In the records that follow, show each line where the word "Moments" is present.

[Opening DATA TO USE section]

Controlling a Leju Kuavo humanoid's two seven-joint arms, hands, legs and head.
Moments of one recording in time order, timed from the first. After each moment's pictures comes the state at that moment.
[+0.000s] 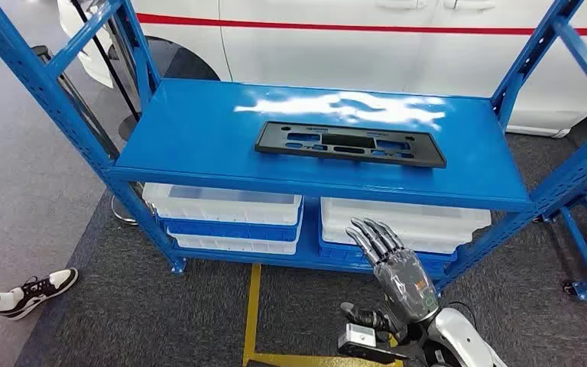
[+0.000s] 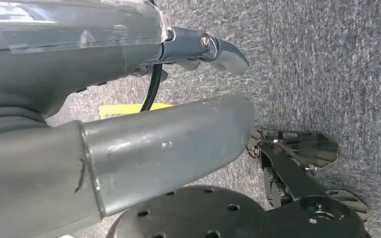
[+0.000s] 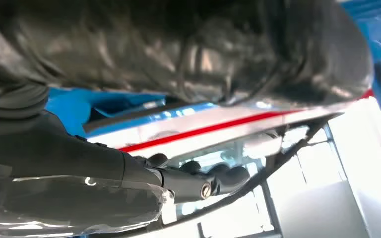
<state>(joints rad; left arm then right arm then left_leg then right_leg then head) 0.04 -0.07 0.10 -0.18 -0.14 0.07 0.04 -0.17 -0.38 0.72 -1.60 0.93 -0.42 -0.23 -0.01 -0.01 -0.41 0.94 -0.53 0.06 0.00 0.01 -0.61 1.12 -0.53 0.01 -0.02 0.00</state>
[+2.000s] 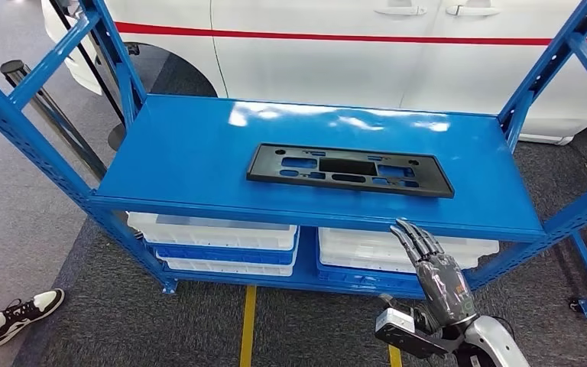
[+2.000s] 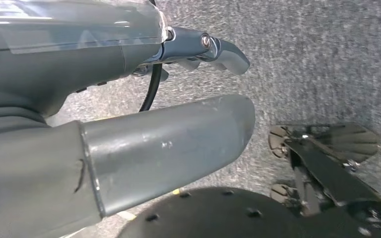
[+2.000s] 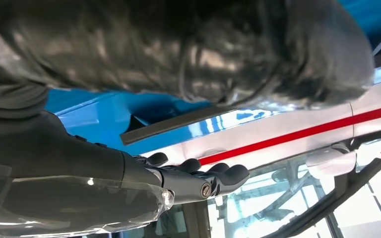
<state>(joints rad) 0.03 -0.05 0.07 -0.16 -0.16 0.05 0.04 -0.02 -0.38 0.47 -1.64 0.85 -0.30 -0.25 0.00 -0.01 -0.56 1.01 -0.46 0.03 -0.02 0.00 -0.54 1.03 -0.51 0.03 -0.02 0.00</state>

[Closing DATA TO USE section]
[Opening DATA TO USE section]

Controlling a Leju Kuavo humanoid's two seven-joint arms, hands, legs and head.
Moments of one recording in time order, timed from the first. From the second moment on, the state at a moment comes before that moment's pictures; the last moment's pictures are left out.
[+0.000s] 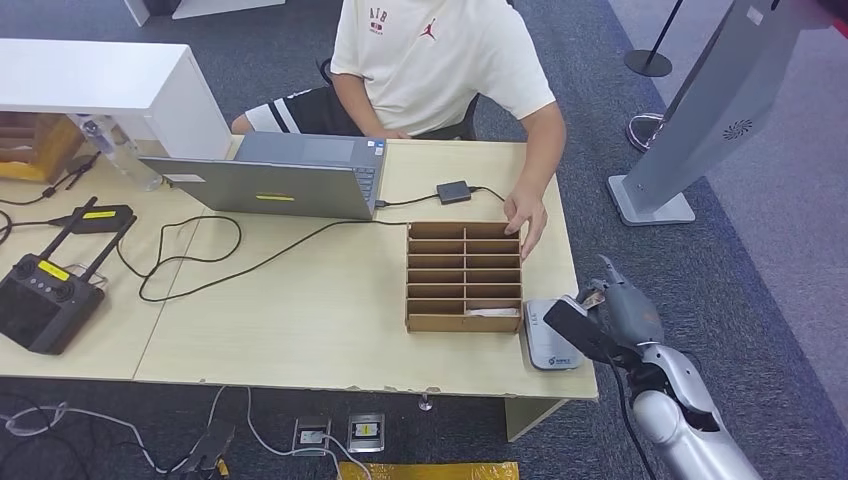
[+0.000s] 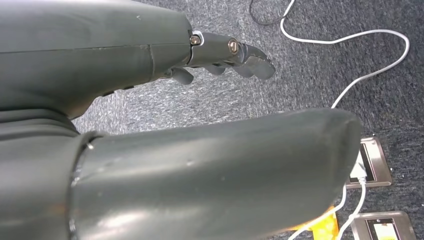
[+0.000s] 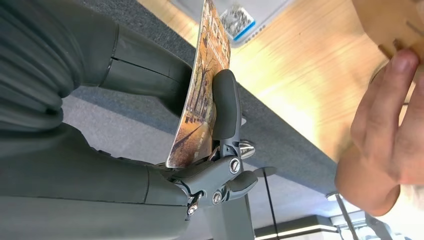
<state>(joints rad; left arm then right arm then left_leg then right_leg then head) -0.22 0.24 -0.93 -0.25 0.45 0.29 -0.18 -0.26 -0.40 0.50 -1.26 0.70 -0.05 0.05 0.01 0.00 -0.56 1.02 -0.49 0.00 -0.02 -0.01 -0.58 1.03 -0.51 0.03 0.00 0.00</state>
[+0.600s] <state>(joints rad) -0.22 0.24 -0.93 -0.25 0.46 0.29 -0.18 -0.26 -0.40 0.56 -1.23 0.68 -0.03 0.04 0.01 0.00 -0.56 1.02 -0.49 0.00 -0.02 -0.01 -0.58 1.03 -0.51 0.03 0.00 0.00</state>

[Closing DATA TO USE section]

EXERCISE SOLUTION
Moments of one recording in time order, timed from the first. After each moment's pictures comes the state at that moment.
Moments of one recording in time order, timed from the first. From the second moment on, the state at a moment comes before that moment's pictures; the last moment's pictures are left out.

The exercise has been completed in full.